Problem details: Exactly as they appear, copy the lines of the listing from the one containing "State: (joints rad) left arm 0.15" through the final line, both included, and nothing else.

Data under study:
= Beginning of Section =

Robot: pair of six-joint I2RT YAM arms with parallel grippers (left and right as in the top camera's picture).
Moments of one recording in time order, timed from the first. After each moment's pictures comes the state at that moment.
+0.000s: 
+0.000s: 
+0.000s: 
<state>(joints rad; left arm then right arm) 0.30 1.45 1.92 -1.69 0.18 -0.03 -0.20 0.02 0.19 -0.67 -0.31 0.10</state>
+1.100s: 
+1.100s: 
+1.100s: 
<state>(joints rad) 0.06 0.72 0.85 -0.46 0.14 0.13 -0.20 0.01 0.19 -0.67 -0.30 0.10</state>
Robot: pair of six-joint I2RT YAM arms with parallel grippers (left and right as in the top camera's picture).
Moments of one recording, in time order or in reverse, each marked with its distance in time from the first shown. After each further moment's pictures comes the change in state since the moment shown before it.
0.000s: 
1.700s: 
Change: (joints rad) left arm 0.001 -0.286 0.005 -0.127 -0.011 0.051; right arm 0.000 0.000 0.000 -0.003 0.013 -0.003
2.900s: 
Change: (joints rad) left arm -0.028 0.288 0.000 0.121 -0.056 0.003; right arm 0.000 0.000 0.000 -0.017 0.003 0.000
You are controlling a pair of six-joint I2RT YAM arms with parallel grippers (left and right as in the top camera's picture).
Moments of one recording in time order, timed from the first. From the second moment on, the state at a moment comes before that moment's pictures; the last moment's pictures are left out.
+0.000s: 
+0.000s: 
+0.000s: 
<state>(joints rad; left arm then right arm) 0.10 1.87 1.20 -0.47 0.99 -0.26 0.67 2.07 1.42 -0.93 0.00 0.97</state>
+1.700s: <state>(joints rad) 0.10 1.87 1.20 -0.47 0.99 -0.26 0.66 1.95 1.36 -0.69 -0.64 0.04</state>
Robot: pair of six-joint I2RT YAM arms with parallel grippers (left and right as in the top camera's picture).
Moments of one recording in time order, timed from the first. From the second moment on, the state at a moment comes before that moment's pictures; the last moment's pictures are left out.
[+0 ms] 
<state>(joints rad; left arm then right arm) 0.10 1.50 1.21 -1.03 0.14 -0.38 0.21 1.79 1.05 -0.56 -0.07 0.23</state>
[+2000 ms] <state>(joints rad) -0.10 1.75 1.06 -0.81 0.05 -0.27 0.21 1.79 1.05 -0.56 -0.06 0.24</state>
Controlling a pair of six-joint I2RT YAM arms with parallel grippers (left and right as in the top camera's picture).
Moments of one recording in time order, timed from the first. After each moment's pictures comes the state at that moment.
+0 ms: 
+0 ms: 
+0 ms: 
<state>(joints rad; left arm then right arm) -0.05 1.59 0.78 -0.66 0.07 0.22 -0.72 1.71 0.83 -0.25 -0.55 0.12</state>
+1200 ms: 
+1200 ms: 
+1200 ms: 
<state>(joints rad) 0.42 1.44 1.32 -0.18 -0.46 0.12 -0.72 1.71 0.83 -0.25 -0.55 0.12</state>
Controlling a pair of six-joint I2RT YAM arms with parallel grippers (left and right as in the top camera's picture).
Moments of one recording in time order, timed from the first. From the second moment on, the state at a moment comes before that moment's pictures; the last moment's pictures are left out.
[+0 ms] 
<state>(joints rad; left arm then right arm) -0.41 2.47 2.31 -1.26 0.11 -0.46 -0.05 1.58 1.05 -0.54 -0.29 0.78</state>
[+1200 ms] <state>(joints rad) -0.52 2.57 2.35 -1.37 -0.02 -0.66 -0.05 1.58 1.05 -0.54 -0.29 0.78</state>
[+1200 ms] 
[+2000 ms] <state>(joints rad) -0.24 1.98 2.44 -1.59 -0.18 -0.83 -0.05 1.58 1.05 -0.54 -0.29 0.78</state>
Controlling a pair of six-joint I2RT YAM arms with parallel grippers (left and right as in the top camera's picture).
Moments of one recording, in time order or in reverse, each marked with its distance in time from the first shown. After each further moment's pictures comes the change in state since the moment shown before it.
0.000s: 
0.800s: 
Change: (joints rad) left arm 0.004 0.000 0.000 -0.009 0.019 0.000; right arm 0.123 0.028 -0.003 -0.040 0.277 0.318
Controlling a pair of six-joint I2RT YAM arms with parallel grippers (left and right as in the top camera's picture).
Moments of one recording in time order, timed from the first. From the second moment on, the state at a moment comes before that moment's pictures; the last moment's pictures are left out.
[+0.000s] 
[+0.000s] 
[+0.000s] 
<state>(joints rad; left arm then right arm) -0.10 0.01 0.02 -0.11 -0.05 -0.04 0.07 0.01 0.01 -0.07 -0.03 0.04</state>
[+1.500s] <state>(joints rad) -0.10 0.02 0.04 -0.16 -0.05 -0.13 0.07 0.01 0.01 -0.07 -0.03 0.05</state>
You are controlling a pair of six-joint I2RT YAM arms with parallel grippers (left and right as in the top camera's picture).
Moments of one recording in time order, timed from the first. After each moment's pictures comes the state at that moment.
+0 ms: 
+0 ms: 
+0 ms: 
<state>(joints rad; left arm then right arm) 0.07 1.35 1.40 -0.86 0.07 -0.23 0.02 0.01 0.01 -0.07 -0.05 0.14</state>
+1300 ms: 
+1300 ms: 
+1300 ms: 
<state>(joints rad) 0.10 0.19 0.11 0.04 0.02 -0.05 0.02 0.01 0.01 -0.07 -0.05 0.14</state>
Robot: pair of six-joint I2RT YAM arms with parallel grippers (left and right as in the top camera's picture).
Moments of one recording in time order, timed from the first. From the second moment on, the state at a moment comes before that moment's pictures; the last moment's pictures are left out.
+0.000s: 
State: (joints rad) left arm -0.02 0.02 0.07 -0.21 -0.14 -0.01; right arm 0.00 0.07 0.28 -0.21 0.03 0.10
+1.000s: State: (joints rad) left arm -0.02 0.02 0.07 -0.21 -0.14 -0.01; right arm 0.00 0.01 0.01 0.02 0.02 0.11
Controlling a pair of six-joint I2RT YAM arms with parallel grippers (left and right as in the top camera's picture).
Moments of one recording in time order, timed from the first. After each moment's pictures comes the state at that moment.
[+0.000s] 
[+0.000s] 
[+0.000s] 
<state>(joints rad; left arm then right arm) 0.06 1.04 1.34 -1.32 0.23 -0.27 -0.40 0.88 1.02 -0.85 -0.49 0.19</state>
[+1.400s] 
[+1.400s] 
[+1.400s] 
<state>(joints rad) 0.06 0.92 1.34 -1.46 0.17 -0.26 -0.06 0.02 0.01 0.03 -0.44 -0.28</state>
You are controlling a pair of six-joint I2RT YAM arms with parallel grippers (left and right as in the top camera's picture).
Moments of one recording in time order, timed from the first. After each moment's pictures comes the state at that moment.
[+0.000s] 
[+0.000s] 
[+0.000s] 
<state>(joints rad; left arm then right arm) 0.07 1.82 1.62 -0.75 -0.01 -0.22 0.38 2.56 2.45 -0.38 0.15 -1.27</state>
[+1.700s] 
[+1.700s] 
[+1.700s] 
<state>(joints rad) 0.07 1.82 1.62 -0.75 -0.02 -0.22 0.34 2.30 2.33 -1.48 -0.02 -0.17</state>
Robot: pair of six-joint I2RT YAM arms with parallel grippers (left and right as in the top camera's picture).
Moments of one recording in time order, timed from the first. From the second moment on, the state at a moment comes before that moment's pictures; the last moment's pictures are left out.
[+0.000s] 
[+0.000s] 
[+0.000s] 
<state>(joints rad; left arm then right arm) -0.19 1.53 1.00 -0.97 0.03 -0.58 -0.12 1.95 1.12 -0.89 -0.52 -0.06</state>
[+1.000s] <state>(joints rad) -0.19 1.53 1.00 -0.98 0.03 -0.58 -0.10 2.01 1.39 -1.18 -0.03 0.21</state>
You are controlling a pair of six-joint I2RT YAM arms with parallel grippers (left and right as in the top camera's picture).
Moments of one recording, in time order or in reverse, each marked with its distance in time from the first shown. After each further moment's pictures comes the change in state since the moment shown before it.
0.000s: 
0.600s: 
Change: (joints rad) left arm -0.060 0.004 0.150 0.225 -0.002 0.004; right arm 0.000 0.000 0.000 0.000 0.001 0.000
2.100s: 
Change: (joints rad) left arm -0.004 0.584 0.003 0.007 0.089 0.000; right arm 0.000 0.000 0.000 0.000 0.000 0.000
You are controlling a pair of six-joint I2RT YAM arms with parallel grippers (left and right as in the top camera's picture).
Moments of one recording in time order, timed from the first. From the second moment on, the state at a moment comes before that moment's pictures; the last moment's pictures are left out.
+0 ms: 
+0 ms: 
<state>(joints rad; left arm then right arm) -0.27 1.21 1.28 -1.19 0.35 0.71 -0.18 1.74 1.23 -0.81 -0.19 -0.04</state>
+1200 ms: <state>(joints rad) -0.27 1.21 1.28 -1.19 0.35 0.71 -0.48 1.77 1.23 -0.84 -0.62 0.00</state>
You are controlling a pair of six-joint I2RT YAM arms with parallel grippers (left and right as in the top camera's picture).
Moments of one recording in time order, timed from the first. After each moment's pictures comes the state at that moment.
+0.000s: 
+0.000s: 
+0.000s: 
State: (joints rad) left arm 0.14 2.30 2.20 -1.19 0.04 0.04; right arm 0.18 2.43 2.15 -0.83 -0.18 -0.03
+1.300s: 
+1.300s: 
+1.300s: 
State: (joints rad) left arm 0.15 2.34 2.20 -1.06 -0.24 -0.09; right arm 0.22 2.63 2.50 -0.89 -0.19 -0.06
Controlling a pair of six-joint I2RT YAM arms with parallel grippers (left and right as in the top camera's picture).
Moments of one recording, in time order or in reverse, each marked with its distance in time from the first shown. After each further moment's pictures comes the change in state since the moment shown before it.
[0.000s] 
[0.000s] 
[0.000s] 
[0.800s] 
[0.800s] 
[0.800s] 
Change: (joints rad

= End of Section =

Written reply:
State: (joints rad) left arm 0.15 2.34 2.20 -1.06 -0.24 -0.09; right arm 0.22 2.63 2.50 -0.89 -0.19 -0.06
Controlling a pair of six-joint I2RT YAM arms with parallel grippers (left and right as in the top camera's picture).
Moments of one recording, in time order or in reverse, each marked with its distance in time from the first shown. After each further moment's pictures comes the change in state since the moment shown before it.
[0.000s] 
[0.000s] 
[0.000s] 
[0.800s] 
[0.800s] 
[0.800s] 
Change: (joints rad

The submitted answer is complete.